Butrón quiso invocar los fueros de su autoridad, pero ya era tarde… A través de la puerta del fumoir vieron todos adelantarse, por el salón vecino, a una dama muy pequeñita, flaca, que caminaba con menudos pasos sobre sus altos tacones, dando golpecitos en el suelo con el regatón del largo palo de su sombrilla de encajes. Tenía el pelo rojo, el rostro lleno de pecas, y sus pupilas grises eran tan claras que parecían borrarse a cierta distancia, haciendo el extraño efecto de los muertos ojos de una estatua.

Al verla, Leopoldina Pastor corrió al soberbio piano de Erard, que estaba en un ángulo, arrancó de un solo tirón la rica y antigua colcha brocada que lo cubría, y se puso a tocar furiosamente el flamante himno de doña María Victoria, una de las intemperancias filarmónicas en que tan fecundo fue siempre el partido progresista.
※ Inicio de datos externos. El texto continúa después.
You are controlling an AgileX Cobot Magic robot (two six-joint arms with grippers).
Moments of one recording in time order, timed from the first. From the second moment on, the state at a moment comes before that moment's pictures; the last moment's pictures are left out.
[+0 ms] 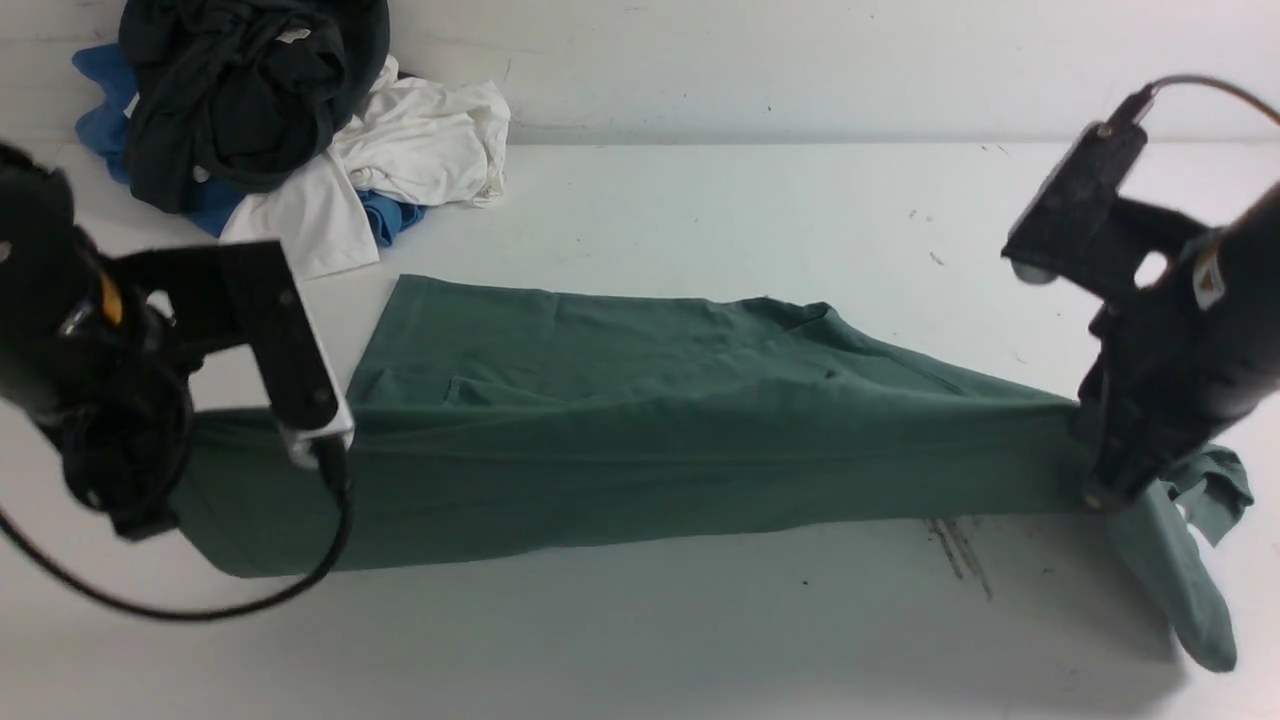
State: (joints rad) right arm 0.37 1.46 -1.26 -0.14 1.18 -0.48; left arm -0.25 1.40 -1.13 0.28 0.97 0.74
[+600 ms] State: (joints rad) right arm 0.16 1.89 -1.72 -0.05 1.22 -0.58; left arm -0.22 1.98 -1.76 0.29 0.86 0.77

Gorito Sardona saltó frente a la puerta, sobre un puff de badana japonesa, y cogiendo a guisa de sombrero una de las bandejas del té, de cincelada plata antigua, se descubrió ante la dama lentamente, tieso, sin mover la cabeza, extendiendo el brazo hasta formar con el cuerpo ángulo recto, como solía saludar por todas partes el rey don Amadeo.
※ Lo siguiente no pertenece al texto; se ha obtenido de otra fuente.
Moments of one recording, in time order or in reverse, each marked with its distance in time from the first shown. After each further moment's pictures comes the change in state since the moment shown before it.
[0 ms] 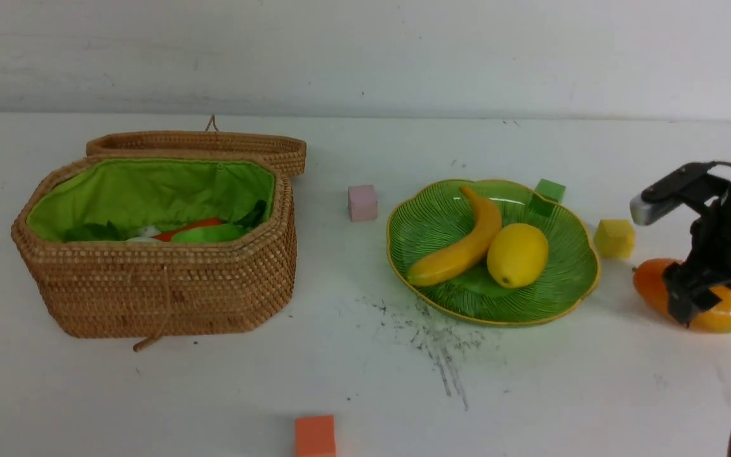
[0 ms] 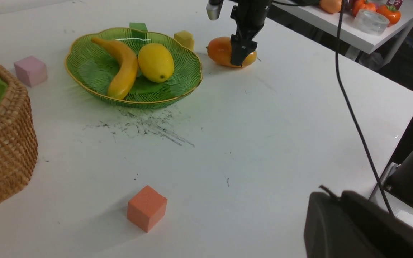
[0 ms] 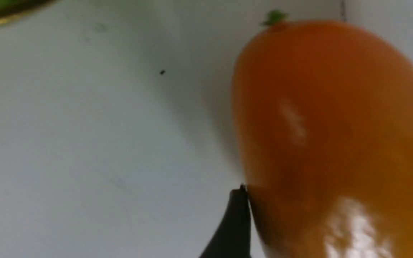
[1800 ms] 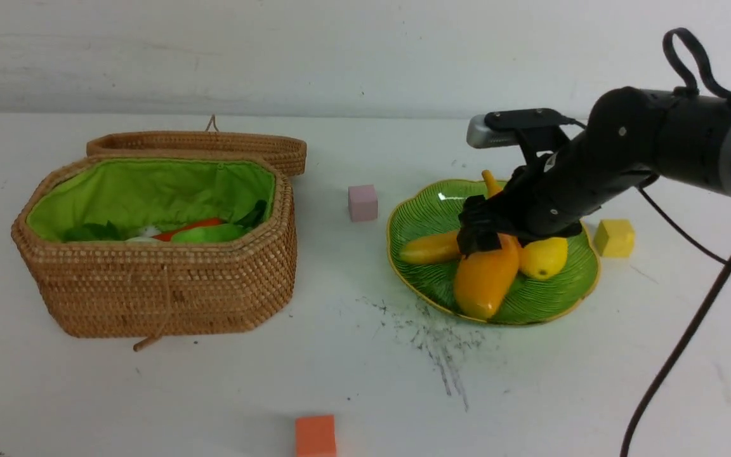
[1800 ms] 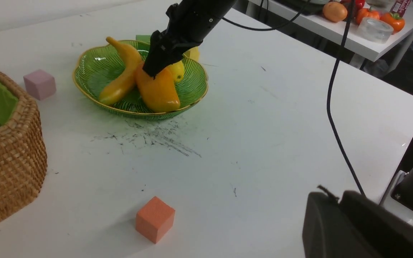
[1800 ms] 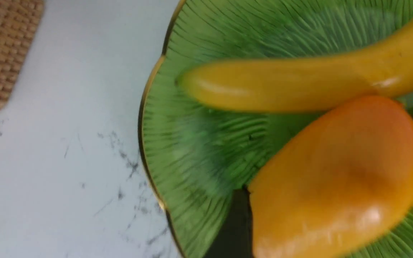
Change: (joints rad) right arm 0.378 -0.128 -0.005 0.327 -0.235 0.413; left arm 0.000 0.000 0.000 0.027 -0.023 0.002
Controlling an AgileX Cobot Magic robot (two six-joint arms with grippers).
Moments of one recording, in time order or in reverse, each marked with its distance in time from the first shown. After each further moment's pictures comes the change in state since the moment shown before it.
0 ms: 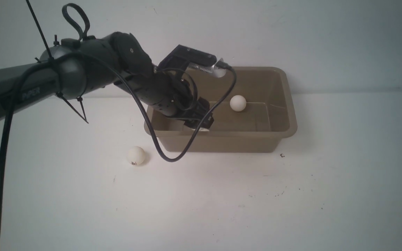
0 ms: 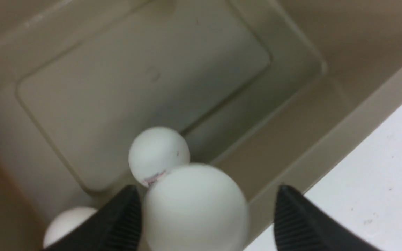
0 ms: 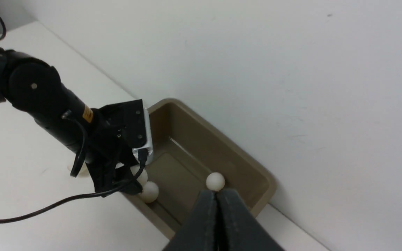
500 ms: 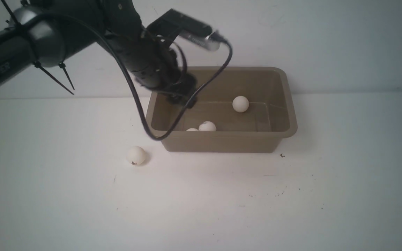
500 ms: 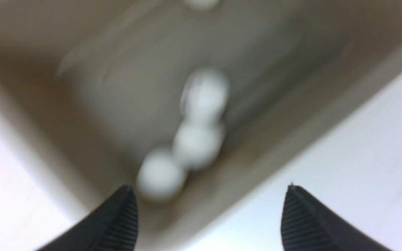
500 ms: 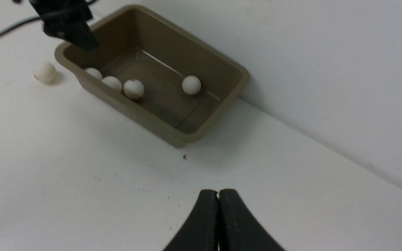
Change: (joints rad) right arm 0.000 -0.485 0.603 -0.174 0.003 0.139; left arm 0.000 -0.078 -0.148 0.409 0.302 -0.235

Currita se detuvo un momento en el dintel, sin perder su aire de niña tímida, de ingenua colegiala; oyó el himno, vio a Gorito, abarcó la situación con una sola y rápida ojeada… y dobló de repente el cuerpo con distinción exquisita, para contestar al saludo amadeísta con otro saludo de corte, profundo, pausado, a la derecha, a la izquierda, poniendo en elegantísima caricatura la ceremoniosa reverencia usual de la reina doña María Victoria.